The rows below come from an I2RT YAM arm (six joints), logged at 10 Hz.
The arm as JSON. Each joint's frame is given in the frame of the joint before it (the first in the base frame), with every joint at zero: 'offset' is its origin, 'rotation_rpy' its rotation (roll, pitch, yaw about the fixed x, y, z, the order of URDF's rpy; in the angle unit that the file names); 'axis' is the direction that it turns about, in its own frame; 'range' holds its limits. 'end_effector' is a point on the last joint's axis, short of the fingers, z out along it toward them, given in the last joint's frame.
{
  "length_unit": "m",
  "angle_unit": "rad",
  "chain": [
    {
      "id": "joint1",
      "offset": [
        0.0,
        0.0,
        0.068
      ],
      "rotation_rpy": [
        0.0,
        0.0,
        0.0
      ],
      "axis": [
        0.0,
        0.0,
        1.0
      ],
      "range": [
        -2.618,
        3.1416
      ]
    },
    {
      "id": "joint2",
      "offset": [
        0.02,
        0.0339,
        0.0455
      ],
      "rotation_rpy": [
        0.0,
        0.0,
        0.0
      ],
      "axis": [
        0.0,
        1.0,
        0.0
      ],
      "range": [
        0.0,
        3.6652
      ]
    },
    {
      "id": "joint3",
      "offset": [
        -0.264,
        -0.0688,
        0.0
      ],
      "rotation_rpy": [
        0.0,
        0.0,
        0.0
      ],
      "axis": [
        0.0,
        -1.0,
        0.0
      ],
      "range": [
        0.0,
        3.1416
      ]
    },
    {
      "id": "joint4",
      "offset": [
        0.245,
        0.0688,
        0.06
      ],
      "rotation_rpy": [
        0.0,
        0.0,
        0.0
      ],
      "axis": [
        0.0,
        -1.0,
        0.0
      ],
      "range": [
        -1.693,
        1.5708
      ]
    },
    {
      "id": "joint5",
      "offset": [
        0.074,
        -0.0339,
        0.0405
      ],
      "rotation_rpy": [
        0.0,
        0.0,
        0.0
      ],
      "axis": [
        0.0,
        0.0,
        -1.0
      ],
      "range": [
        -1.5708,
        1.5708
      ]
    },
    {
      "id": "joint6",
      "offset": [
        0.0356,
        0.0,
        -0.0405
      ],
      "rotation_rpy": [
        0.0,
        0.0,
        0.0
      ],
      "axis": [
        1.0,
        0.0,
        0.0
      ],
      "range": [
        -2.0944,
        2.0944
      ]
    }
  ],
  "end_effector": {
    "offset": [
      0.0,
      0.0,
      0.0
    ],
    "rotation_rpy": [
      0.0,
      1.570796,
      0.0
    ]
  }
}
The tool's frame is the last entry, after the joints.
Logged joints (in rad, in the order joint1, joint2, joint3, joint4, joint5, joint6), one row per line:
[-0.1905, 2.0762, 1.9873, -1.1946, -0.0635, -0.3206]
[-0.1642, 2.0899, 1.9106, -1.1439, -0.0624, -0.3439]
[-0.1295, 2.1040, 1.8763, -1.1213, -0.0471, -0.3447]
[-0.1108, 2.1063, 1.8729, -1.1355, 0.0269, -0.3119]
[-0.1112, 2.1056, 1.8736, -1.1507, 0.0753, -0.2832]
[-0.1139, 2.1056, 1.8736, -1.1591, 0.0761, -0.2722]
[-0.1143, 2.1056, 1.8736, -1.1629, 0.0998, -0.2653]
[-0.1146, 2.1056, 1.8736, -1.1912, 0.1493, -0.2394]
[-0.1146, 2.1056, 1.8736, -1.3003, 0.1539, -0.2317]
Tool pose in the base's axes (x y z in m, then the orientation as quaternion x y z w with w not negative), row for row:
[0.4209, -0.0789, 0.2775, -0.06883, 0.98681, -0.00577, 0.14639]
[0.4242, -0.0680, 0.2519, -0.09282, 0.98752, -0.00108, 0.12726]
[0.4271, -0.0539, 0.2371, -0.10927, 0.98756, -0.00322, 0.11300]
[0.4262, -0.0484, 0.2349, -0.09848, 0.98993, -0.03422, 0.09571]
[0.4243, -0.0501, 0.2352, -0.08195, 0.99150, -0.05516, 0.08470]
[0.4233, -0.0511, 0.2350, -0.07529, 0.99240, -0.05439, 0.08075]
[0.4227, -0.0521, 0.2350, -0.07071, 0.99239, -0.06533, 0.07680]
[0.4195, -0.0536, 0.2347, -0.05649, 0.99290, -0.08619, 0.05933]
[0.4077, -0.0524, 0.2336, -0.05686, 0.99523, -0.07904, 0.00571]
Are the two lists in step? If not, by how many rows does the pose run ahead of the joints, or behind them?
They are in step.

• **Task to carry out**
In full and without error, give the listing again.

• **Response area**
The rows below come from an I2RT YAM arm (six joints), logged at 10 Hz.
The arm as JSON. Each joint's frame is given in the frame of the joint before it (the first in the base frame), with every joint at zero: 'offset' is its origin, 'rotation_rpy' its rotation (roll, pitch, yaw about the fixed x, y, z, the order of URDF's rpy; in the angle unit that the file names); 'axis' is the direction that it turns about, in its own frame; 'range' holds its limits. 'end_effector' is a point on the last joint's axis, short of the fingers, z out along it toward them, given in the last joint's frame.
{
  "length_unit": "m",
  "angle_unit": "rad",
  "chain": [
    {
      "id": "joint1",
      "offset": [
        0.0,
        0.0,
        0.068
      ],
      "rotation_rpy": [
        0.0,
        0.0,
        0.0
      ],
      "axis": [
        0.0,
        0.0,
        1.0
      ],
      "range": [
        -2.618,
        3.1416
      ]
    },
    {
      "id": "joint2",
      "offset": [
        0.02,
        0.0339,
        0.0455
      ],
      "rotation_rpy": [
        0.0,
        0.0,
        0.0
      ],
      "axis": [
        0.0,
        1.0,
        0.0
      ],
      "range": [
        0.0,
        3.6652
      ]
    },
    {
      "id": "joint3",
      "offset": [
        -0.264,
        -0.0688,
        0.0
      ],
      "rotation_rpy": [
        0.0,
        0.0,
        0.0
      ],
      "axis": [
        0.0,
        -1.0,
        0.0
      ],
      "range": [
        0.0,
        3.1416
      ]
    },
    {
      "id": "joint4",
      "offset": [
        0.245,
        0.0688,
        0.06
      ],
      "rotation_rpy": [
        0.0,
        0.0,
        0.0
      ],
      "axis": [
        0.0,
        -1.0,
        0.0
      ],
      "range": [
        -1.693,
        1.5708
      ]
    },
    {
      "id": "joint5",
      "offset": [
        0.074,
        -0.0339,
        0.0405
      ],
      "rotation_rpy": [
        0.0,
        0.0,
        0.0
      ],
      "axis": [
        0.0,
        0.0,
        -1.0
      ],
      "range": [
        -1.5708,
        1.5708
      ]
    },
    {
      "id": "joint6",
      "offset": [
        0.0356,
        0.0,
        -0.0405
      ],
      "rotation_rpy": [
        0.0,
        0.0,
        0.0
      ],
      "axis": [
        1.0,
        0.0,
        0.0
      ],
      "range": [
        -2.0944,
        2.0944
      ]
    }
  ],
  "end_effector": {
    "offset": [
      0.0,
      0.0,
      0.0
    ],
    "rotation_rpy": [
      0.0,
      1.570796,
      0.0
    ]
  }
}
The tool's frame is the last entry, after the joints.
Logged joints (in rad, in the order joint1, joint2, joint3, joint4, joint5, joint6), one row per line:
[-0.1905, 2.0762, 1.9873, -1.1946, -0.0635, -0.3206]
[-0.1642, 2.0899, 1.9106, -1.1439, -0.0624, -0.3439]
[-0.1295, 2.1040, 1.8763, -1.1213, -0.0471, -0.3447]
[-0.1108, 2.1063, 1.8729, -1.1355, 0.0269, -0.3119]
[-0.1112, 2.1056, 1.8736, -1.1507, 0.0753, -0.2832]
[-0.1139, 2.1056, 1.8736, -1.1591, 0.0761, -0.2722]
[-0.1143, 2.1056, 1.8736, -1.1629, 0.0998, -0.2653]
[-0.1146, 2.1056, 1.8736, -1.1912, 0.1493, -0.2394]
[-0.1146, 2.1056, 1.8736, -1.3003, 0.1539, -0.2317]
Tool pose in the base's axes (x y z in m, then the orientation as quaternion x y z w with w not negative), row for row:
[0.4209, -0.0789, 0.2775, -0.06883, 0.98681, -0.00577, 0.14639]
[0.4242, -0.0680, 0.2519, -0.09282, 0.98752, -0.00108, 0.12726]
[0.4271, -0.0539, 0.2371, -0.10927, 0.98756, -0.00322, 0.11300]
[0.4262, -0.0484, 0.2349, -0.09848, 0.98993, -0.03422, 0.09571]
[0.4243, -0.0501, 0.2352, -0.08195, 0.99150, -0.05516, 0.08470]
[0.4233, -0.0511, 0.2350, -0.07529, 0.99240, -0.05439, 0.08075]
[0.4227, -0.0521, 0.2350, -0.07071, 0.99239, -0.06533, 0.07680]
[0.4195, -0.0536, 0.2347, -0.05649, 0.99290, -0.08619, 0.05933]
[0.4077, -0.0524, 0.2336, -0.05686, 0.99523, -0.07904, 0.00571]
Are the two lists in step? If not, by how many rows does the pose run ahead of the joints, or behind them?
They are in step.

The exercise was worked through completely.